**Work item**.
Each line below should be reproduced without any alteration.

**Dataset section**.
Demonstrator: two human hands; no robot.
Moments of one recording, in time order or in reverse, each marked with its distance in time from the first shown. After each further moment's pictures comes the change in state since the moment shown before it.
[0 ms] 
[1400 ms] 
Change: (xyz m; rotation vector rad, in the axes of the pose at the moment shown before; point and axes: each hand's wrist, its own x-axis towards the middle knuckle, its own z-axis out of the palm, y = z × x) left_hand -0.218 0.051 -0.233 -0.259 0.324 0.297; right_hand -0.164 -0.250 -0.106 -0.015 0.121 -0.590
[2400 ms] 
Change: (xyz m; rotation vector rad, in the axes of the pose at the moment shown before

**Output of the task**.
Demonstrator: two human hands; no robot.
Moments of one recording, in time order or in reverse, each marked with its distance in time from the first shown. After each further moment's pictures comes the change in state since the moment shown before it.
[0 ms] 
[1400 ms] 
Change: (xyz m; rotation vector rad, in the axes of the pose at the moment shown before; point and axes: each hand's wrist, its own x-axis towards the middle knuckle, its own z-axis out of the palm, y = z × x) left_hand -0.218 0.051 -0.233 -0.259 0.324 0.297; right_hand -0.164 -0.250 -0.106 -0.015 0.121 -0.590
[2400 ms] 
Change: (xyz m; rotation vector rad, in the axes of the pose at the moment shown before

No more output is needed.